Секрета Грина он так и не раскрыл, но зато записал для больного друга альбом Blues for Greeny. Играл вещи Грина, используя старую гитару Les Paul Standart, на которой их играл сам Грин.
Когда играет Гэри Мур, шум жизни утихает сам собой; кошка перестает мяукать; чашка кофе задумчиво замирает в руке; разговор прекращается; дождь становится фоном для гитары.
В шуршании дождя играет Гэри Мур и своей игрой снимает с человека всю дрянь, которая к нему прилипла. Неловкие слова, лишние движения ― все к черту. Страдание гитары в руках Мура обнажает душу, даже если мы не знаем, где она живет. Гэри, гитарист с сердцем теленка, вместившем в себя грусть и печаль жизни, играй с тем драйвом, который делает звук плотной рекой видений, ассоциаций и галлюцинаций. Куда она несет нас и куда впадает? В ирландский рай, в зеленые равнины вокруг Белфаста, в тот яркий, сияющий, истовый свет испанского городка, где в номере отеля Kempinski у Мура разорвалось сердце?
Гэри Мур. Фото: EPA
И третий ирландец тоже тут, дружбан Мура с юных лет, высокий, стройный Фил Лайнотт с шевелюрой как куст и со смуглым лицом, в черных джинсах с собственноручно пришитыми заплатками и легких кедах. Соединение Мура и Лайнотта на сцене всегда было соединением керосина и огня, алкоголя и педали газа. На пару они впадали в заводное и заразное безумие. Когда, поссорившись, встречались, окружающие их люди опасались драки. Но дело кончалось не дракой, а музыкой.
Какие музыкальные дебоши они устраивали, играя в Thin Lizzy, в какой раж и жар впадали, не уступая друг другу в соревновании соло и баса, голоса и рыка. Фил Лайнотт, сын гордой Филомены, ирландец с африканской кровью в жилах и вирусом придури в мозгах, то клеил осколки зеркала на гитару, чтобы пускать зайчики в лица девушкам в зале, то мазал подглазья гуталином и в знак дружбы двух народов запивал ирландский виски шотландским самогоном.
И это был у него блюз, переходящий в панк, панк, переходящий в рок, рок, снова переходящий в блюз ― ирландская блажь, ирландская ширь, черная роза Ирландии.
Филипп Лайнотт.
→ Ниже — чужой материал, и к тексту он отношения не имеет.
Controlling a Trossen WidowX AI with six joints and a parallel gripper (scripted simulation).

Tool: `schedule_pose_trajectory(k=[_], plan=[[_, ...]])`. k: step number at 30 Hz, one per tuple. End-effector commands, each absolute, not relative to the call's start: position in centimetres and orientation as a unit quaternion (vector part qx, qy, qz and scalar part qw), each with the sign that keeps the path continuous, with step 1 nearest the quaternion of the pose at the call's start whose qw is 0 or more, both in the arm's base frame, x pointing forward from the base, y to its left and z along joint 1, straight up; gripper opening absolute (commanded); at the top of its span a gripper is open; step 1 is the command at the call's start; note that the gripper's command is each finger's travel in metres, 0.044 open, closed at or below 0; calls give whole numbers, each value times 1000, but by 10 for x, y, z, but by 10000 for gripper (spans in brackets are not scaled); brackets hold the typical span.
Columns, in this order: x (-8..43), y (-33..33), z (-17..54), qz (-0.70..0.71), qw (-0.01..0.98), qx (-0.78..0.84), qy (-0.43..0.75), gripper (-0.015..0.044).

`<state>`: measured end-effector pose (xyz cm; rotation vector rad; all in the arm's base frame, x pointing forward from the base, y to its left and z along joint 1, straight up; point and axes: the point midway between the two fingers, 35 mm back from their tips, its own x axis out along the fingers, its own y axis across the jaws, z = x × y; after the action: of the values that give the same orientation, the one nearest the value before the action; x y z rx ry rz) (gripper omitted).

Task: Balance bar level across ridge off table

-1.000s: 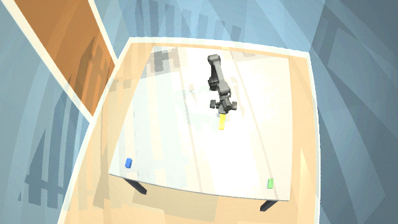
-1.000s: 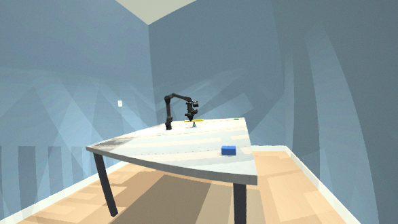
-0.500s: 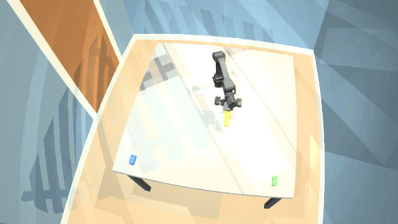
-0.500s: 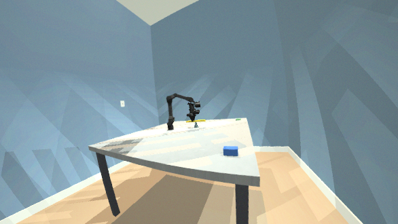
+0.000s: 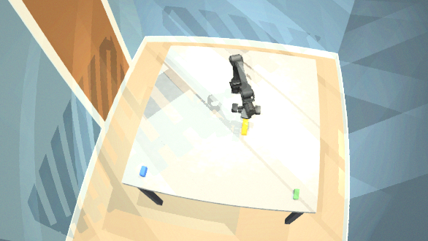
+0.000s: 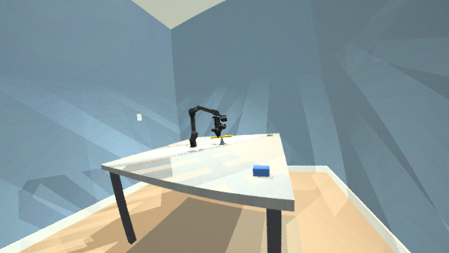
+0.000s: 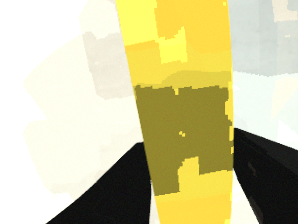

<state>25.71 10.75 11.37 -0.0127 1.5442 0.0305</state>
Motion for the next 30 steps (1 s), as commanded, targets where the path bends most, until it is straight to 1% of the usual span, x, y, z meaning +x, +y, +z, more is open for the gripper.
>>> schedule_pose_trajectory(k=[1, 27, 28, 30], plan=[[257, 107, 114, 14, 716, -6, 698, 168], [257, 107, 114, 14, 716, -6, 698, 173], [257, 107, 114, 14, 716, -6, 698, 185], [257, 107, 114, 14, 716, -6, 698, 185]])
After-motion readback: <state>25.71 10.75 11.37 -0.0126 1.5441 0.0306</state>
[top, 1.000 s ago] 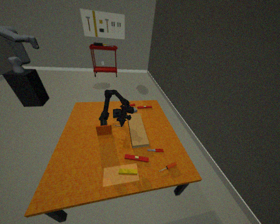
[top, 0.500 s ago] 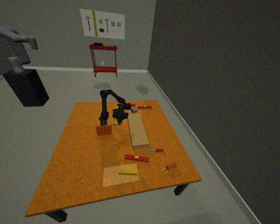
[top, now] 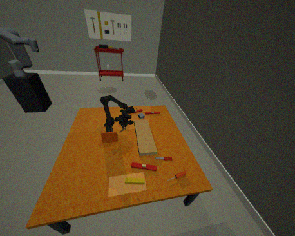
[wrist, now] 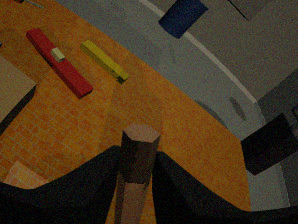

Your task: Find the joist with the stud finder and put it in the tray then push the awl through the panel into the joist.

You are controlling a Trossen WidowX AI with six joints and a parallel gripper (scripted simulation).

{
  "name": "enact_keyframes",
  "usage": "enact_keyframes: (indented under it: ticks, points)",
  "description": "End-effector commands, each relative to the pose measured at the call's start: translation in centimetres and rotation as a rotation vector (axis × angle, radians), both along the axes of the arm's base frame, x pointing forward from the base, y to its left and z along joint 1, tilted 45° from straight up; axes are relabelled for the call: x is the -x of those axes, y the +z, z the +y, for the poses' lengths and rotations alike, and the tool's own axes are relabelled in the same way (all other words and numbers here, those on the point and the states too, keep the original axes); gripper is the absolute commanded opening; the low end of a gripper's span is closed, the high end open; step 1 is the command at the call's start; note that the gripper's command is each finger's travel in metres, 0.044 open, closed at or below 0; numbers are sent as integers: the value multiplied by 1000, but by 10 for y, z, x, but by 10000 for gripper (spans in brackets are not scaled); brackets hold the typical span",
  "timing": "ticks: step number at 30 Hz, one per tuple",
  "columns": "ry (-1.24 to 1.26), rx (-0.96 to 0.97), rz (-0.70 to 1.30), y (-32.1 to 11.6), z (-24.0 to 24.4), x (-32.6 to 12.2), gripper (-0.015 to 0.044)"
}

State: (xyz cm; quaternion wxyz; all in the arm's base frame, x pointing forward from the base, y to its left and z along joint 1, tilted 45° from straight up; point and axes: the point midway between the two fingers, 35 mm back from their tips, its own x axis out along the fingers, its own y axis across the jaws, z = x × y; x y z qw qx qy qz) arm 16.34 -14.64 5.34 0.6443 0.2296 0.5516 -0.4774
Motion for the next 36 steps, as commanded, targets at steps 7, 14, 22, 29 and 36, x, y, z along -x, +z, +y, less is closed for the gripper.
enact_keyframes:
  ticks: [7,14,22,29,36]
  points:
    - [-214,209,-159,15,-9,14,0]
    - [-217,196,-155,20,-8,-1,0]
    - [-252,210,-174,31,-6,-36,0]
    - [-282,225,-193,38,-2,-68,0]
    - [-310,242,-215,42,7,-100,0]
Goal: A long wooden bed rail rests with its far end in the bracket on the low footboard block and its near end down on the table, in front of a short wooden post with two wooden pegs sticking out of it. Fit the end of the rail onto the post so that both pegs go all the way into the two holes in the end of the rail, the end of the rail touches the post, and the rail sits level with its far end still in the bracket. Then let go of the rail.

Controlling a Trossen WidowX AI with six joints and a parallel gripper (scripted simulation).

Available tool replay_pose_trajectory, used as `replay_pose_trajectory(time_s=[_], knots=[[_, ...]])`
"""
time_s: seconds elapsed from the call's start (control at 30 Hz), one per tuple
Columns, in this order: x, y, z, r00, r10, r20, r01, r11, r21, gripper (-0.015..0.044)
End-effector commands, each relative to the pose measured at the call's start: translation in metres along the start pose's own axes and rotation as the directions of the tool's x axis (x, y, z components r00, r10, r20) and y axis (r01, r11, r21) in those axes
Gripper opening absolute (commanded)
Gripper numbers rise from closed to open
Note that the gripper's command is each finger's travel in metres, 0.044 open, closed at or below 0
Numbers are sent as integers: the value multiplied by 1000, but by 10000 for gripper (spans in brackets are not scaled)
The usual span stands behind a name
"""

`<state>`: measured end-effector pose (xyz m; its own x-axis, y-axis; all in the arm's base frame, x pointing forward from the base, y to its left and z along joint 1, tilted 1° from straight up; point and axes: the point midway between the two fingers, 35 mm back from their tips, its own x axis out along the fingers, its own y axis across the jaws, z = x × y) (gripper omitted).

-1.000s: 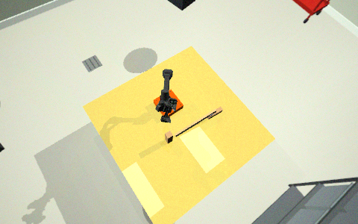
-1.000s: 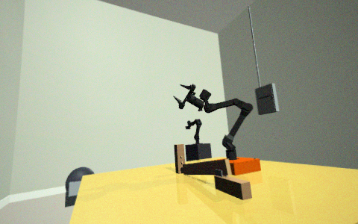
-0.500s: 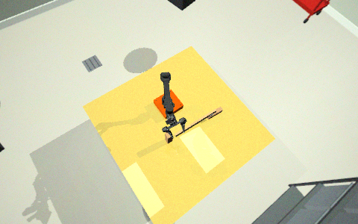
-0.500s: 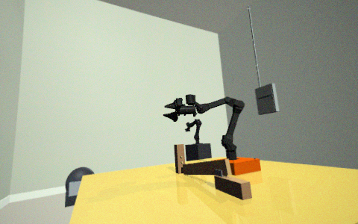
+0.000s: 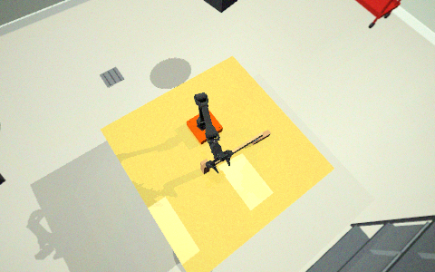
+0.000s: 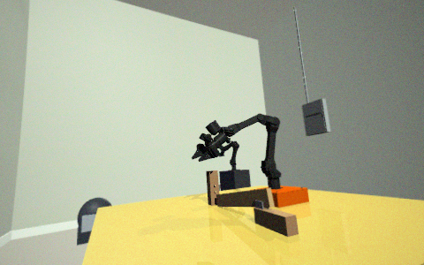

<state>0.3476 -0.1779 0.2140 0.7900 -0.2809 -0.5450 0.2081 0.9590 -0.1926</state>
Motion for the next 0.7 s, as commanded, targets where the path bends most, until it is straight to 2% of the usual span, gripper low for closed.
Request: replay_pose_trajectory(time_s=[0.0,0.2,0.4,0.67], knots=[[22,46,-62,934,120,-336,-261,872,-414,440],[18,80,-107,797,179,-577,-563,568,-601,440],[2,106,-147,585,184,-790,-810,92,-579,440],[3,105,-147,576,183,-796,-816,73,-574,440]])
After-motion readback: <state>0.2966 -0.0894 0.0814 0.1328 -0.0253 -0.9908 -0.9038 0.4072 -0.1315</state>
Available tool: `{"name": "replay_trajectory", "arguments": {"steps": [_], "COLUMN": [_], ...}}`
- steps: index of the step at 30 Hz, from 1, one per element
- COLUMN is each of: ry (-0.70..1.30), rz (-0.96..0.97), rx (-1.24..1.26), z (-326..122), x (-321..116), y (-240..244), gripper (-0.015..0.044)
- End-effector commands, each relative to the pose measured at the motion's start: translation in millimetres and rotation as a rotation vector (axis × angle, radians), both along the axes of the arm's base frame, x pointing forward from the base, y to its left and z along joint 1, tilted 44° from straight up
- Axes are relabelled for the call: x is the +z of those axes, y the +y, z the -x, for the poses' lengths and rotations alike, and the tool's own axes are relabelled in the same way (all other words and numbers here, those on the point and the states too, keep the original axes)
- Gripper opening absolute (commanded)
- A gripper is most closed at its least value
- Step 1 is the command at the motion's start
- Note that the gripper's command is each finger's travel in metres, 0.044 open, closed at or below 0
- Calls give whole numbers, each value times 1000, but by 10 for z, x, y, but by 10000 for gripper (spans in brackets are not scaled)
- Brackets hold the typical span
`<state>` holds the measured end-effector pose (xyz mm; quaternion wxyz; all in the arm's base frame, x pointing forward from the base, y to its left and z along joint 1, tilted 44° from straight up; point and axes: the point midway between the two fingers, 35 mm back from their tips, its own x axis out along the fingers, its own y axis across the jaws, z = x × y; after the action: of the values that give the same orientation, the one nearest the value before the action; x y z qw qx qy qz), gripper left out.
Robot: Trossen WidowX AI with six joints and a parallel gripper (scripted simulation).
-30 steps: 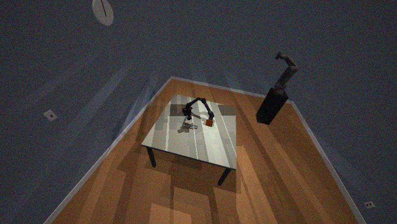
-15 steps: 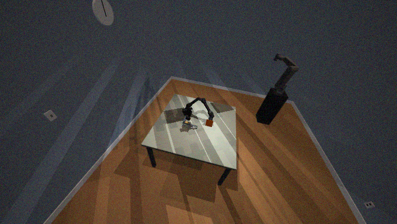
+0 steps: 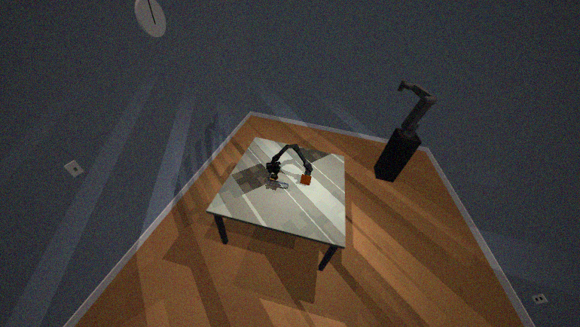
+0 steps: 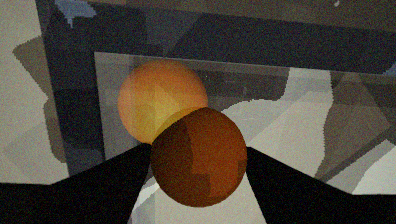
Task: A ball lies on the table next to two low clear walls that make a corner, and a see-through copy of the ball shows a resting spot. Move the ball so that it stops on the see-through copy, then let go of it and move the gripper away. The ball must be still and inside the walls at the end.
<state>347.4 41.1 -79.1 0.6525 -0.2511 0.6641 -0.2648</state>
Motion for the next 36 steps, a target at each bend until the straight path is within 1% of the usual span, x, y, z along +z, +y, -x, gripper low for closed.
{"name": "replay_trajectory", "arguments": {"steps": [1,18,33,34,36], "ry": [-2,-3,-3,-3,-3], "rz": [3,4,0,0,-2], "rx": [12,12,7,7,9], "z": [-3,0,4,0,-23], "x": [-47,-185,-159,-141,10], "y": [-35,-167,-141,-121,35], "gripper": [0,0,394,408,408]}}
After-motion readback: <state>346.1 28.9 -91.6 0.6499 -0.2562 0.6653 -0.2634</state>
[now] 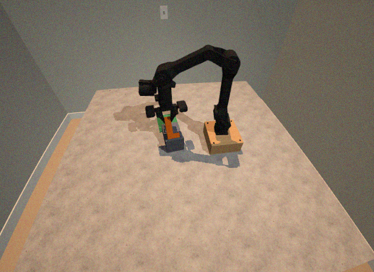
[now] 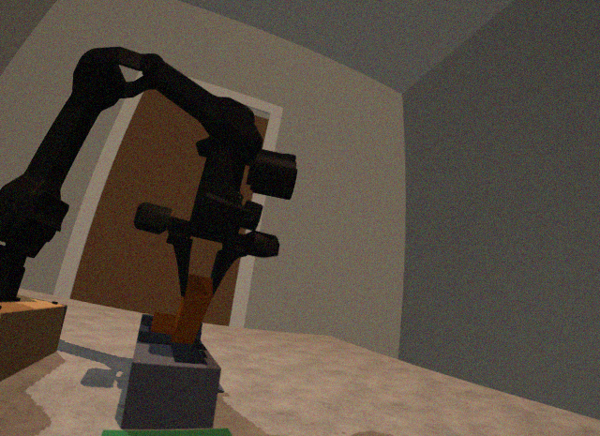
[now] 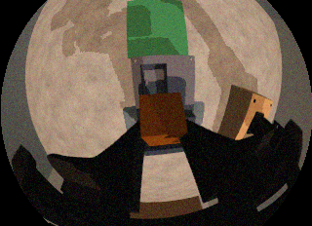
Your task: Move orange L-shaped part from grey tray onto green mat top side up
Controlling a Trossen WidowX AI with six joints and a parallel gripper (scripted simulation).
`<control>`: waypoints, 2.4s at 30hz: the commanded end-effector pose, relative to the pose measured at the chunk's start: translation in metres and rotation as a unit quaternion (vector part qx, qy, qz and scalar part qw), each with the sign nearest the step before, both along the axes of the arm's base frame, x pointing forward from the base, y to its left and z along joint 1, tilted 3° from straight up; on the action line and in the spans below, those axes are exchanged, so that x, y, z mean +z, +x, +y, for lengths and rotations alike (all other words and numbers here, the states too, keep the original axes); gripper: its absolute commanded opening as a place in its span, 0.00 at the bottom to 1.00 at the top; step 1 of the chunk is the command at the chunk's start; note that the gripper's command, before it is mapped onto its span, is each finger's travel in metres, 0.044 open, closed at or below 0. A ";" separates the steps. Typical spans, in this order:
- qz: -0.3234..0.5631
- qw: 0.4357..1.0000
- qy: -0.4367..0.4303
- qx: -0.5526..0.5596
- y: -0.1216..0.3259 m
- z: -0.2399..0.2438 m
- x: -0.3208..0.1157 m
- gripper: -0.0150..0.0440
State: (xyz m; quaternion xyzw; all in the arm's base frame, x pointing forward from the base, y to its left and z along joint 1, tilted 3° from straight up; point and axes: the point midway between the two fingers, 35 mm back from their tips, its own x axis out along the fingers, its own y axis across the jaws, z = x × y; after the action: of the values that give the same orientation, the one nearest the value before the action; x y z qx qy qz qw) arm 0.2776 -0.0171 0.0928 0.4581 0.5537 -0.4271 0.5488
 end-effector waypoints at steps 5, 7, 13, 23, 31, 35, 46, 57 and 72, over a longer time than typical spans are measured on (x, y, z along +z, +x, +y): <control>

Фото из архива
Да, все трое пили, пили по-страшному, галлонами и литрами ― три ирландских алкоголика, одержимые блюзом.
Их музыка, их блюз-рок пахнет чистым спиртом и весельем, которое наступает по ту сторону отчаяния. Это смех после слез, когда все уже выплакано.
Одиночество Рори Галлахера на темной сцене, мучительное желание разгадать тайну блюза у Гэри Мура и приступы саморазрушения у Фила Лайнотта ― все это так странно, так нелепо и так больно. Печень Галлахера, сердце Мура и легкие Лайнотта не выдержали. Но что мы знаем о мучении души, ищущей звук, чтобы судить их за выпадение в осадок, за несвязные речи и странные поступки? Как они играли и как звучат сейчас, осенью, когда сверху, из окна, видны медленно плывущие по улице черные мокрые зонты. Блаженны играющие блюз, ибо им принадлежит рай.